Tuesday, November 24, 2015
The Federal Financial Institutions Examination Council (FFIEC) members issued a statement alerting financial institutions to the increasing frequency and severity of cyber attacks involving extortion. The statement describes steps financial institutions should take to respond to these attacks and highlights resources institutions can use to mitigate the risks posed by such attacks.
Cyber attacks against financial institutions to extort payment in return for the release of sensitive information are increasing. Financial institutions should address this threat by conducting ongoing cybersecurity risk assessments and monitoring of controls and information systems. In addition, financial institutions should have effective business continuity plans to respond to this type of cyber attack to ensure resiliency of operations.
Financial institutions are also encouraged to notify law enforcement and their primary regulator or regulators of a cyber attack involving extortion.

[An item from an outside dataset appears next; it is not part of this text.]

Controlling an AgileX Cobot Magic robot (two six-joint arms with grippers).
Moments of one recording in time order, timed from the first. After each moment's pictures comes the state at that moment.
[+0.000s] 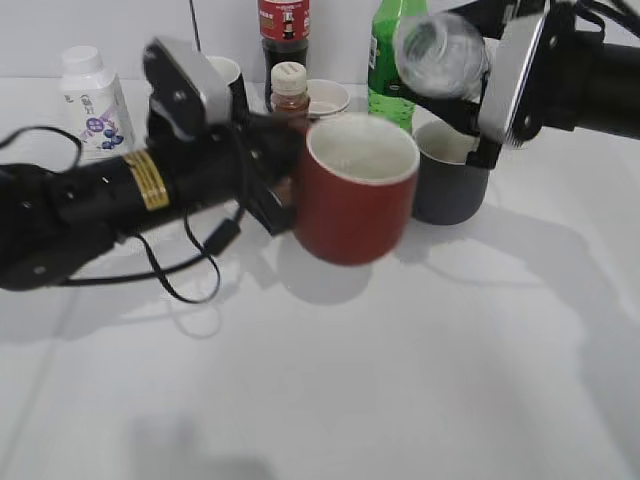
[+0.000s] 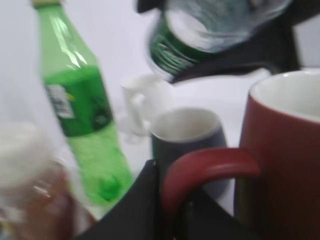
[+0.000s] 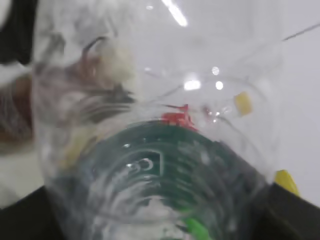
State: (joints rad) left arm -0.53 1.84 -0.78 0.55 -1.01 -0.13; right arm 0.18 1.72 -0.90 -1.07 -0.99 -0.31
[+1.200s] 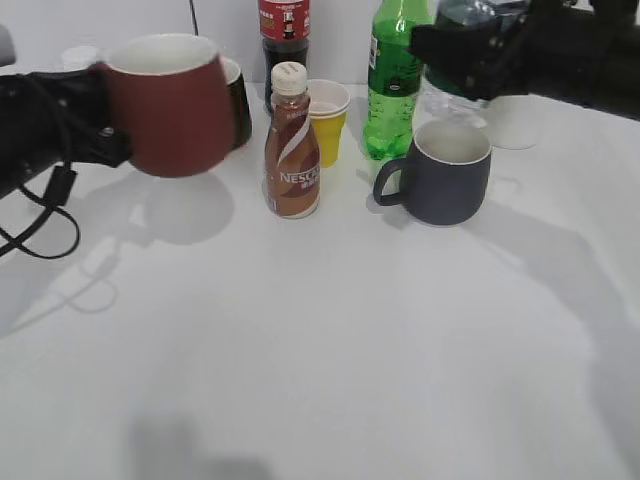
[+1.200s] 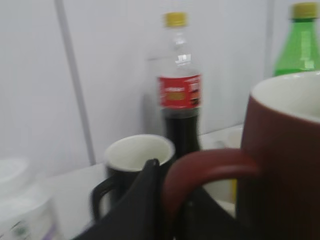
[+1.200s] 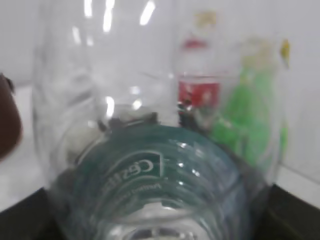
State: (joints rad) left arm -0.24 1.62 -0.56 0.31 -1.02 -0.13; right arm 0.18 1.67 -0.89 -0.96 -0.93 0.75
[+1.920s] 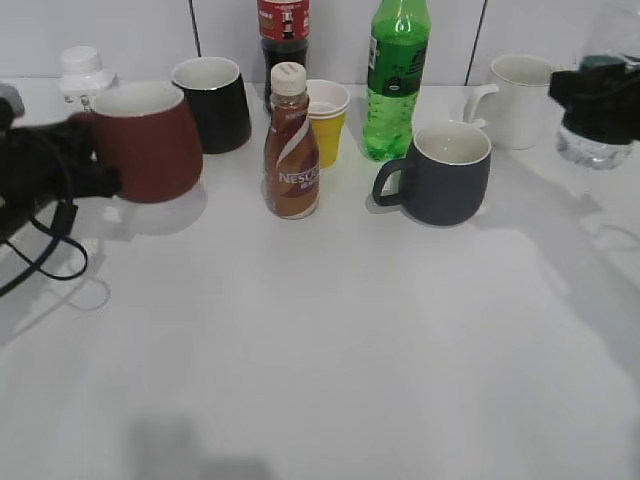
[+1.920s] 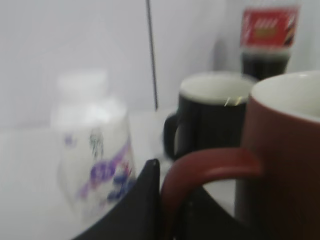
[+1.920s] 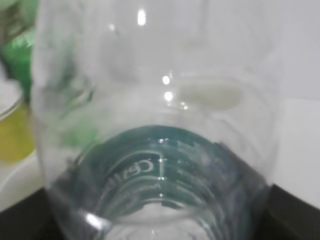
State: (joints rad) left arm -0.20 1.81 -0.54 0.07 -1.12 0.00; right arm 0.09 1.47 -0.65 -0.41 -0.52 0.39
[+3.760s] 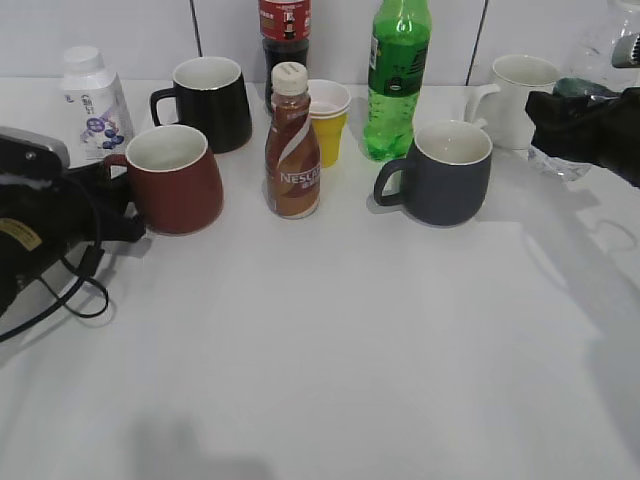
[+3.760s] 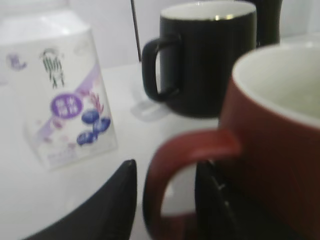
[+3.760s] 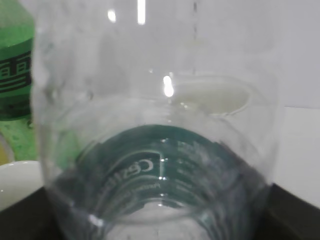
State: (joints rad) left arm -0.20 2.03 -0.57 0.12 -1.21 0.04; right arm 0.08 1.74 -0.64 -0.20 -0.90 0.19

Cyber criminals and activists use a variety of tactics, such as ransomware, denial of service (DoS), and theft of sensitive business and customer information to extort payment or other
concessions from victims. In some cases, these attacks have caused significant impacts on a businesses’ access to data and ability to provide services. Other businesses have incurred serious damage through the release of sensitive information.
Financial institutions should ensure that their risk management processes and business continuity planning address the risks from these types of cyber attacks, consistent with the risk management practices identified in previous FFIEC joint statements and the FFIEC Information Technology Examination Handbook , specifically the “Business Continuity Planning” and “Information Security” booklets. Related FFIEC joint statements are titled “Destructive Malware,” “Cyber Attacks Compromising Credentials,” and “Distributed Denial-of-Service (DDoS) Cyber-Attacks, Risk Mitigation, and Additional Resources.”
Consistent with FFIEC and member guidance, financial institutions should consider taking the following steps:
- Conduct ongoing information security risk assessments
- Securely configure systems and services.
- Protect against unauthorized access.
- Update information security awareness and training programs, as necessary, to include cyber attacks involving extortion.
- Review, update, and test incident response and business continuity plans periodically.
- Participate in industry information-sharing forums.
- Perform security monitoring, prevention, and risk mitigation.
- Implement and regularly test controls around critical systems.